▶ What is needed
Among the records below, one line contains "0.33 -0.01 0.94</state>"; copy that line and all that follow it, exactly as written.

▶ Supplied records
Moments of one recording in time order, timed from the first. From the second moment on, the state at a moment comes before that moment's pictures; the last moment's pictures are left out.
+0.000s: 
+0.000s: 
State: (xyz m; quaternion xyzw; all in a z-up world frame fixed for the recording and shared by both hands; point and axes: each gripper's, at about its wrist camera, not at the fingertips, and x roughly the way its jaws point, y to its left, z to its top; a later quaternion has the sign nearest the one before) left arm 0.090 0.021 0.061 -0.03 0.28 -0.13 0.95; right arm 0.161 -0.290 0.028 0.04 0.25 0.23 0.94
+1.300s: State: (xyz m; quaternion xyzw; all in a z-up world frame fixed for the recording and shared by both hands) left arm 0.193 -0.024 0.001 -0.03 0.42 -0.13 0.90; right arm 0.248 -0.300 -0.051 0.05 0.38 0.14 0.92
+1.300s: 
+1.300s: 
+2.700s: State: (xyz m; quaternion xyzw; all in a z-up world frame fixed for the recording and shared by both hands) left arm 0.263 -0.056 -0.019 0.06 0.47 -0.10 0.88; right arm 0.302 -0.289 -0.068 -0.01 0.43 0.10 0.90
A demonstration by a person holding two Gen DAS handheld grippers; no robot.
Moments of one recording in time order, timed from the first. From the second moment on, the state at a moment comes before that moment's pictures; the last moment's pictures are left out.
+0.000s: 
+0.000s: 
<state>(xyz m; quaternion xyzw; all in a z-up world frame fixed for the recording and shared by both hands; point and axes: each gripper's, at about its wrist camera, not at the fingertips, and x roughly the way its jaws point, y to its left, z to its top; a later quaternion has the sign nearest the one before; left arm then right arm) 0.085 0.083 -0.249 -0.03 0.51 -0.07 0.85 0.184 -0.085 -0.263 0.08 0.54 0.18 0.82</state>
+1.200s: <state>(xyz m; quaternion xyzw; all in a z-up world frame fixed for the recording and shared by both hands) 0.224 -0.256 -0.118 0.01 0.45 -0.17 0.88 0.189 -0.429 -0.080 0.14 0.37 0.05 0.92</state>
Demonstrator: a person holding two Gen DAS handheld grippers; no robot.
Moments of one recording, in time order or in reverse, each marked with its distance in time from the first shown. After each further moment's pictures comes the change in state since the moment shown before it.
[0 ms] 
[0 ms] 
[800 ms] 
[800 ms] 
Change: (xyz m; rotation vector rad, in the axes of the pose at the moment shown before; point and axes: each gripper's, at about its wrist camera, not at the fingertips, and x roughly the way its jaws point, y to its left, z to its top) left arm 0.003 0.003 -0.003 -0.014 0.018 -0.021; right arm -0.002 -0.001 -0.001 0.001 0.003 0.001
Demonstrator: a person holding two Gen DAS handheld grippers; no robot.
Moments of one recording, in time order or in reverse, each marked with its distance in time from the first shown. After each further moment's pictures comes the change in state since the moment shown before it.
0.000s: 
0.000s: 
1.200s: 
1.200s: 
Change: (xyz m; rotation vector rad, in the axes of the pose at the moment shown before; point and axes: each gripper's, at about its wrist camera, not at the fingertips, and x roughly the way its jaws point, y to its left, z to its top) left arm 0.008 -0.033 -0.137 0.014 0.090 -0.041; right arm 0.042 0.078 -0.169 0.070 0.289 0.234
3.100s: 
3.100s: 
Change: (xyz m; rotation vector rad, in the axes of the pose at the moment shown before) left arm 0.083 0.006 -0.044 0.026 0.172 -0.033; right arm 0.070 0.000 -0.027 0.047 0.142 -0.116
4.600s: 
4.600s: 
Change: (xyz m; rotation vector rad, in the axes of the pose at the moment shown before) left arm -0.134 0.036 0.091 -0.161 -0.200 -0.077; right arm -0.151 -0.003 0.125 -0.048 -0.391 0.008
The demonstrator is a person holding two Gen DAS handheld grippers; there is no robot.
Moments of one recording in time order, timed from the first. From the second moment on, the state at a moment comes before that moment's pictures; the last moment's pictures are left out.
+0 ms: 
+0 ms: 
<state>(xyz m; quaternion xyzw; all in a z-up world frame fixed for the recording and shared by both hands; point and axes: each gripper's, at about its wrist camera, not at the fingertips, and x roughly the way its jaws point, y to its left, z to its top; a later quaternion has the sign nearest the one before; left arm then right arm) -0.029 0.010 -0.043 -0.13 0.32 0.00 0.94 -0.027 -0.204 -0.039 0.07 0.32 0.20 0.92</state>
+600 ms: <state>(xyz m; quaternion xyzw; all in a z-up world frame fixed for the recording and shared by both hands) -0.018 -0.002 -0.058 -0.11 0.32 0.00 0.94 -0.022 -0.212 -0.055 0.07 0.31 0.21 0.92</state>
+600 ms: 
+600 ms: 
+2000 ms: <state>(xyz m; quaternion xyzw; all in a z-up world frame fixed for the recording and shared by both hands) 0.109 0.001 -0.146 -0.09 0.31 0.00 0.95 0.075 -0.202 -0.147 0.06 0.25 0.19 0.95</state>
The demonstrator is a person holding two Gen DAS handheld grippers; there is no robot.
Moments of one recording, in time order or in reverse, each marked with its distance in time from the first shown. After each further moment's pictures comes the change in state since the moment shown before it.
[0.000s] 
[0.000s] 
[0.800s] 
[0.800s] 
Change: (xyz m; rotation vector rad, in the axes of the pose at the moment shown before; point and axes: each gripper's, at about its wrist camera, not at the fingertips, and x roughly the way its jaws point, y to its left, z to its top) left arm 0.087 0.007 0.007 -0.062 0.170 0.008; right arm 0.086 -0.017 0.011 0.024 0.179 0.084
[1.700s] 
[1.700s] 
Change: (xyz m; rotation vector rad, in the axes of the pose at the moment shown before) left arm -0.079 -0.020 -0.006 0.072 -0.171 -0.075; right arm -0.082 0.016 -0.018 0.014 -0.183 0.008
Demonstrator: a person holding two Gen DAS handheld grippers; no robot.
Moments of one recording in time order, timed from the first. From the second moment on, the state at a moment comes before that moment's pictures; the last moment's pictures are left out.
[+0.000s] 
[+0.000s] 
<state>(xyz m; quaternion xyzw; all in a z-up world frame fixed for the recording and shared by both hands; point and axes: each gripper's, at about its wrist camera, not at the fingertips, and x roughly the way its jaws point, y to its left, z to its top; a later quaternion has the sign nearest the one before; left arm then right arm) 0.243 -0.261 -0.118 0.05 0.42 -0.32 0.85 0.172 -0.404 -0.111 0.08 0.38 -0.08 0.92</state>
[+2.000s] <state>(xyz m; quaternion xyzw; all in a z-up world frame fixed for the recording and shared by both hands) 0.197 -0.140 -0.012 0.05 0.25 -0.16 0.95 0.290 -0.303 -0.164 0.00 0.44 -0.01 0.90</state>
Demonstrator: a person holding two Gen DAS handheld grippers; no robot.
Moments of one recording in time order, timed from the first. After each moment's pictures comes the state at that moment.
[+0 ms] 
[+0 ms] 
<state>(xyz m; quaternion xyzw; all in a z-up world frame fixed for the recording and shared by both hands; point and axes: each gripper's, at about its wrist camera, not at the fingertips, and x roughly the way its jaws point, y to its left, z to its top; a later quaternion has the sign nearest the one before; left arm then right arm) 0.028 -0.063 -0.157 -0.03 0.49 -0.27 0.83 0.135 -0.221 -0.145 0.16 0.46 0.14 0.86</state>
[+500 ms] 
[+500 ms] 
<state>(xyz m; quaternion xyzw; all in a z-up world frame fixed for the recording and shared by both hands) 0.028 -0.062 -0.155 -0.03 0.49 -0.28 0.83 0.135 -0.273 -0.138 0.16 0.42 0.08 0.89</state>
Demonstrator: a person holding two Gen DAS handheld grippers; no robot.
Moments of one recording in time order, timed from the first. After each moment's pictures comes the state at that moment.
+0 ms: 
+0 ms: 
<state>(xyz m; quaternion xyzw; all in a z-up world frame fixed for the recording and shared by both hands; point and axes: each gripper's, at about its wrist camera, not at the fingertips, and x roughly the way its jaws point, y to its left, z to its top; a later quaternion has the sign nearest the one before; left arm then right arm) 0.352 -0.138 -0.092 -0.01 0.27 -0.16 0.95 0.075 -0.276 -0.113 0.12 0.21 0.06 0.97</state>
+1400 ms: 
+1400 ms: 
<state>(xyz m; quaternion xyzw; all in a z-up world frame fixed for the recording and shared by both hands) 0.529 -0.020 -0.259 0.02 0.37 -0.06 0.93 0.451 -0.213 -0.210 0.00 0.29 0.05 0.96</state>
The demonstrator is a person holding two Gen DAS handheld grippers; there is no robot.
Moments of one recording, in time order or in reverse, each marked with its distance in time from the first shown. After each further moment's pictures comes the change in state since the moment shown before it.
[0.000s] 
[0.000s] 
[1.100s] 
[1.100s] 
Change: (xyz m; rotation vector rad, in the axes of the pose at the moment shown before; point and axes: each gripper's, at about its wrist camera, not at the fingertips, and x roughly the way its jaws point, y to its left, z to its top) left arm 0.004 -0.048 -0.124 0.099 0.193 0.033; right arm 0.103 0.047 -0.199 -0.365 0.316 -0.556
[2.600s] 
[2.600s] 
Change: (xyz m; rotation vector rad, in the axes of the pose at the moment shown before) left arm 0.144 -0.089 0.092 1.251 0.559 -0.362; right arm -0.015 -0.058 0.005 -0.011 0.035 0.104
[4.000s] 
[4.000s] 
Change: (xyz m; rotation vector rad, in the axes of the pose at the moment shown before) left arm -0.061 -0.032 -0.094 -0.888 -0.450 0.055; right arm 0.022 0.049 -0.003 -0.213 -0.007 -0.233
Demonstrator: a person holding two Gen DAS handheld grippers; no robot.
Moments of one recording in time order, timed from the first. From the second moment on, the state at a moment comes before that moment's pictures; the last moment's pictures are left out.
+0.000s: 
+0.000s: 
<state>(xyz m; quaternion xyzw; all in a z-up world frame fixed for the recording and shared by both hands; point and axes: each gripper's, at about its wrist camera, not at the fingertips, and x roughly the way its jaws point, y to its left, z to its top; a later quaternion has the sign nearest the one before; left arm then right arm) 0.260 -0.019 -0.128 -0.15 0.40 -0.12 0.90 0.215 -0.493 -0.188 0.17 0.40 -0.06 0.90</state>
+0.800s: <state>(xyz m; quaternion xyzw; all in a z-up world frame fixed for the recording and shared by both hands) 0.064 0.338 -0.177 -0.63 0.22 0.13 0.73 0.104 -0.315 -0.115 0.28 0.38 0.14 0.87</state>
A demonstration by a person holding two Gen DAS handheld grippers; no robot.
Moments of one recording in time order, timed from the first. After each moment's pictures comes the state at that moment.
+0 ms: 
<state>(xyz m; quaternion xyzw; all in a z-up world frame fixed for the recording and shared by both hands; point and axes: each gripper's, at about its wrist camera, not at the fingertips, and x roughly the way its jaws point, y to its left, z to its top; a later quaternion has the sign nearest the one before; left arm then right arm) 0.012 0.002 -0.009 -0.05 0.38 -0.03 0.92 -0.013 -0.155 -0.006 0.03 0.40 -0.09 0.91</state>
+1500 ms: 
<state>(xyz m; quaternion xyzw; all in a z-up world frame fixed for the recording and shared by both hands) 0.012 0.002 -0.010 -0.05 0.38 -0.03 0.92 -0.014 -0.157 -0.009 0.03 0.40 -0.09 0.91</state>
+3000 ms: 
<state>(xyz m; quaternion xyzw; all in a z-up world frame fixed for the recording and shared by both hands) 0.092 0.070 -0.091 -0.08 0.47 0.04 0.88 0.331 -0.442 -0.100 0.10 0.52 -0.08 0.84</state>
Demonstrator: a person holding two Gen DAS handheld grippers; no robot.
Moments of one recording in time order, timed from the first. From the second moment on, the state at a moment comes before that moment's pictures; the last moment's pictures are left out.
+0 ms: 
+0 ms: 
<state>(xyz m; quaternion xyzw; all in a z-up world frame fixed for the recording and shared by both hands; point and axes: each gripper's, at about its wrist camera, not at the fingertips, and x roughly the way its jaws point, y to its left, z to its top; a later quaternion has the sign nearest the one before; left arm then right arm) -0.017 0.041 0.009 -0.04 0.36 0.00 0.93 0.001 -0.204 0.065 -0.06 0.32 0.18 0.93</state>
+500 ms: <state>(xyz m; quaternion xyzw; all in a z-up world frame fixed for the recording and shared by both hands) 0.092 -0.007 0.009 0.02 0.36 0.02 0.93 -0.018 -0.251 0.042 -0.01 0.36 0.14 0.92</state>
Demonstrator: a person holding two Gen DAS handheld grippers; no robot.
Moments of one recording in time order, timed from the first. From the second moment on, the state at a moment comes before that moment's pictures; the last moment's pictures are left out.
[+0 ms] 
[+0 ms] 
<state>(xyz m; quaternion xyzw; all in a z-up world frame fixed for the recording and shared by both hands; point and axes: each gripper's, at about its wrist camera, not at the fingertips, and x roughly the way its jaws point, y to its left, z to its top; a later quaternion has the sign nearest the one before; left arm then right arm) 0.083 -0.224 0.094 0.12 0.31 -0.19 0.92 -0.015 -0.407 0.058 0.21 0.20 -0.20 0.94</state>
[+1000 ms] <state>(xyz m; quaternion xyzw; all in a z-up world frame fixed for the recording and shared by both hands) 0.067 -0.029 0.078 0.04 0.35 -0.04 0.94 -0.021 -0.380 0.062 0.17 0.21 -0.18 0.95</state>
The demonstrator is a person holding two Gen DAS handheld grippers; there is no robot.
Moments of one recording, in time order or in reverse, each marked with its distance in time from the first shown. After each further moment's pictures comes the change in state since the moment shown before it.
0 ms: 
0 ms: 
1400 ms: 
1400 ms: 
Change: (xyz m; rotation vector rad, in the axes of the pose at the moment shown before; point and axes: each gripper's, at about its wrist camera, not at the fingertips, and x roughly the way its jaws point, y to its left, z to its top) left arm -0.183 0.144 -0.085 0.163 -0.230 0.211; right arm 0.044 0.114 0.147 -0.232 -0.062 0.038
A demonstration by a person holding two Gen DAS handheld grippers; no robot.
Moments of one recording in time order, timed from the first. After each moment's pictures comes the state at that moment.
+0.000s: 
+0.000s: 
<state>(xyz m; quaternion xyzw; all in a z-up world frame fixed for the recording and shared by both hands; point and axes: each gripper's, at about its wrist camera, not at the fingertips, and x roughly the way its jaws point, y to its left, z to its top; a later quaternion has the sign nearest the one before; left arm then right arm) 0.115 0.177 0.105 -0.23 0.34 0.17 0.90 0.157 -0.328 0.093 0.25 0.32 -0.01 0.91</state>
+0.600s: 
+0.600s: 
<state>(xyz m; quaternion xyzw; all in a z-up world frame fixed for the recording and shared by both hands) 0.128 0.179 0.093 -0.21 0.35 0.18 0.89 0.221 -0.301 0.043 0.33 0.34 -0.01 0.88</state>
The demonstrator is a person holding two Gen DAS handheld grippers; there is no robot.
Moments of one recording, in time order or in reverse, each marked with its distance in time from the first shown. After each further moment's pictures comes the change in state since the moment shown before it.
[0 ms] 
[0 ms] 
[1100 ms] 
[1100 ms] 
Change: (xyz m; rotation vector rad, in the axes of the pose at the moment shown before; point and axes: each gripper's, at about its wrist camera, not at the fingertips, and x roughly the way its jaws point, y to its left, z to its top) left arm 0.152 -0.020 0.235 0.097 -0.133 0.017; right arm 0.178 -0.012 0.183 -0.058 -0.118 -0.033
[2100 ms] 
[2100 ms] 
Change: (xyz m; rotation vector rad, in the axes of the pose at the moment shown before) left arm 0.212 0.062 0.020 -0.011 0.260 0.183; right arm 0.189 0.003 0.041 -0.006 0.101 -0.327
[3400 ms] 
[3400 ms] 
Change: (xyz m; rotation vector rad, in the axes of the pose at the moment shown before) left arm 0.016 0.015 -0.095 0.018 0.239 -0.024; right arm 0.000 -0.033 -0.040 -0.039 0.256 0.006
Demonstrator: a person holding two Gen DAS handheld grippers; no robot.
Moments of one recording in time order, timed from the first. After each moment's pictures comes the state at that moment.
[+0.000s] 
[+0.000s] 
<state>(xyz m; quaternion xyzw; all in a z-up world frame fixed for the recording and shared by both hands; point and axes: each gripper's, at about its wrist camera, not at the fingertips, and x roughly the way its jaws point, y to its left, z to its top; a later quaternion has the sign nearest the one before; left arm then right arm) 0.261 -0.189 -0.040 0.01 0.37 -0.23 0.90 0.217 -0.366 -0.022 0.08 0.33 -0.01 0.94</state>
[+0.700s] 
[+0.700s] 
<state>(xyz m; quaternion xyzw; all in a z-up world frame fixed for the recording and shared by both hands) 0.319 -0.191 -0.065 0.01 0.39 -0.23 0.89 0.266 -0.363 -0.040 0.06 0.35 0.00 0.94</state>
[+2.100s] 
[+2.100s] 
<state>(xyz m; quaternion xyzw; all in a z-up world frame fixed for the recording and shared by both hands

▶ Reply
<state>(xyz m; quaternion xyzw; all in a z-up world frame fixed for the recording and shared by both hands; point and axes: each gripper's, at about its wrist camera, not at the fingertips, and x roughly the way its jaws point, y to its left, z to its top; a later quaternion has the sign nearest the one before; left arm then right arm) 0.261 -0.189 -0.040 0.01 0.37 -0.23 0.90 0.217 -0.366 -0.022 0.08 0.33 -0.01 0.94</state>
[+0.700s] 
[+0.700s] 
<state>(xyz m; quaternion xyzw; all in a z-up world frame fixed for the recording and shared by both hands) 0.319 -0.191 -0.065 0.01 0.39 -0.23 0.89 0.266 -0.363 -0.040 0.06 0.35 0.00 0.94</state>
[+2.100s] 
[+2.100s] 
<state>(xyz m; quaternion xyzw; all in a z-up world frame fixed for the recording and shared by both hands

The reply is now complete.